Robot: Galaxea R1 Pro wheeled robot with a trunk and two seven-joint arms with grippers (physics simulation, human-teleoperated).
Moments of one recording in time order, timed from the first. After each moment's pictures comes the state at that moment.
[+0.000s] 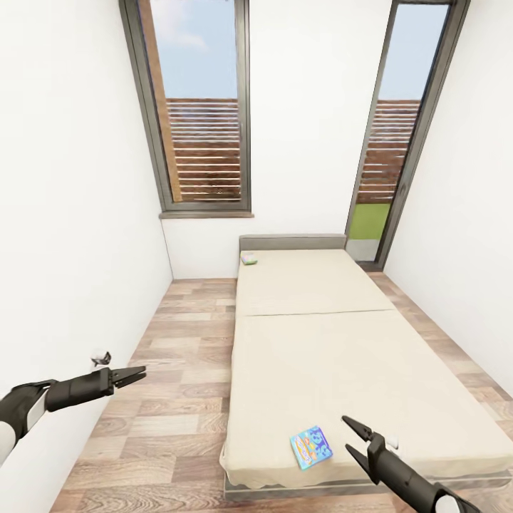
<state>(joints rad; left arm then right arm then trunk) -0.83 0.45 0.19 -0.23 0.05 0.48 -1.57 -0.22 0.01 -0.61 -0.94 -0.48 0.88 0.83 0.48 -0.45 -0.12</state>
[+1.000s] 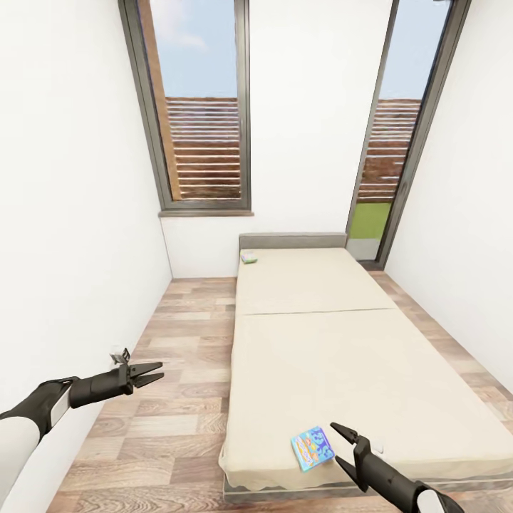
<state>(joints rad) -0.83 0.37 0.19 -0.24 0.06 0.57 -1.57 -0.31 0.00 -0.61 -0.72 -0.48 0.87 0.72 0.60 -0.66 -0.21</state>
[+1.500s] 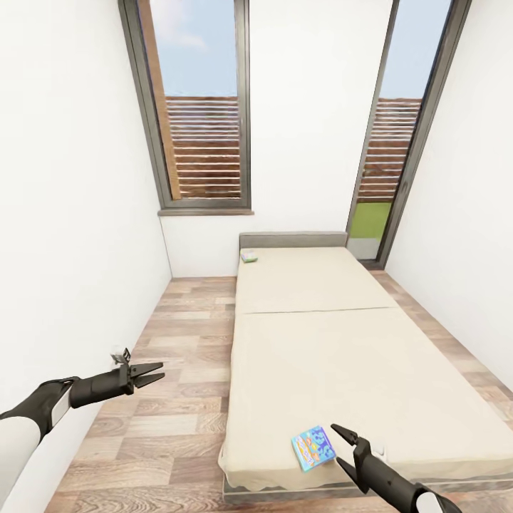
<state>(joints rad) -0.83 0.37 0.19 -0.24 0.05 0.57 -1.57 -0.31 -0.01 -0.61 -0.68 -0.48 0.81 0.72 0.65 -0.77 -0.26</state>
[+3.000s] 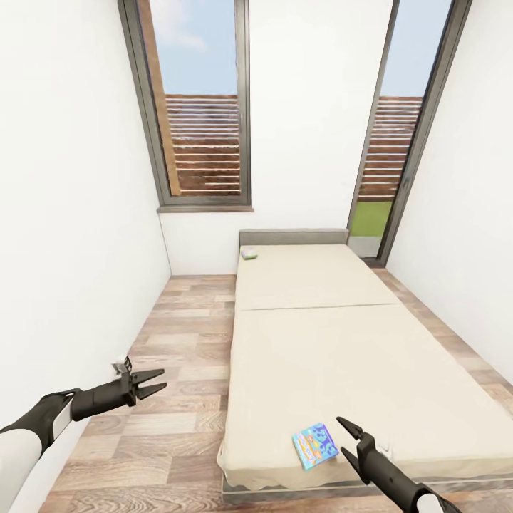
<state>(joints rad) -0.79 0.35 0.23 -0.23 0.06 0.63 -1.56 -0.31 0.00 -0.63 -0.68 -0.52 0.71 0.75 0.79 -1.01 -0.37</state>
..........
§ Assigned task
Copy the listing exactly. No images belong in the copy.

§ Reply to the exercise
Robot: Galaxea R1 Pro wheeled robot with a trunk and two seven-joint arms with grippers (physics simulation, human-teleoperated).
Moments of one recording in time order, timed from the first. After each moment's pictures comes the state at that moment.
[+0.000s] 
<state>(joints rad; left arm then right arm then trunk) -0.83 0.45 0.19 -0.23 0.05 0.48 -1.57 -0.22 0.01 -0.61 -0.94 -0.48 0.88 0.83 0.48 -0.45 -0.12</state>
[+1.000s] 
<state>(joints rad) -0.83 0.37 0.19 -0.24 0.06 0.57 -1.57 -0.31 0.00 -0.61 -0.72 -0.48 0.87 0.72 0.60 -0.66 -0.21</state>
[+1.500s] 
<state>(joints rad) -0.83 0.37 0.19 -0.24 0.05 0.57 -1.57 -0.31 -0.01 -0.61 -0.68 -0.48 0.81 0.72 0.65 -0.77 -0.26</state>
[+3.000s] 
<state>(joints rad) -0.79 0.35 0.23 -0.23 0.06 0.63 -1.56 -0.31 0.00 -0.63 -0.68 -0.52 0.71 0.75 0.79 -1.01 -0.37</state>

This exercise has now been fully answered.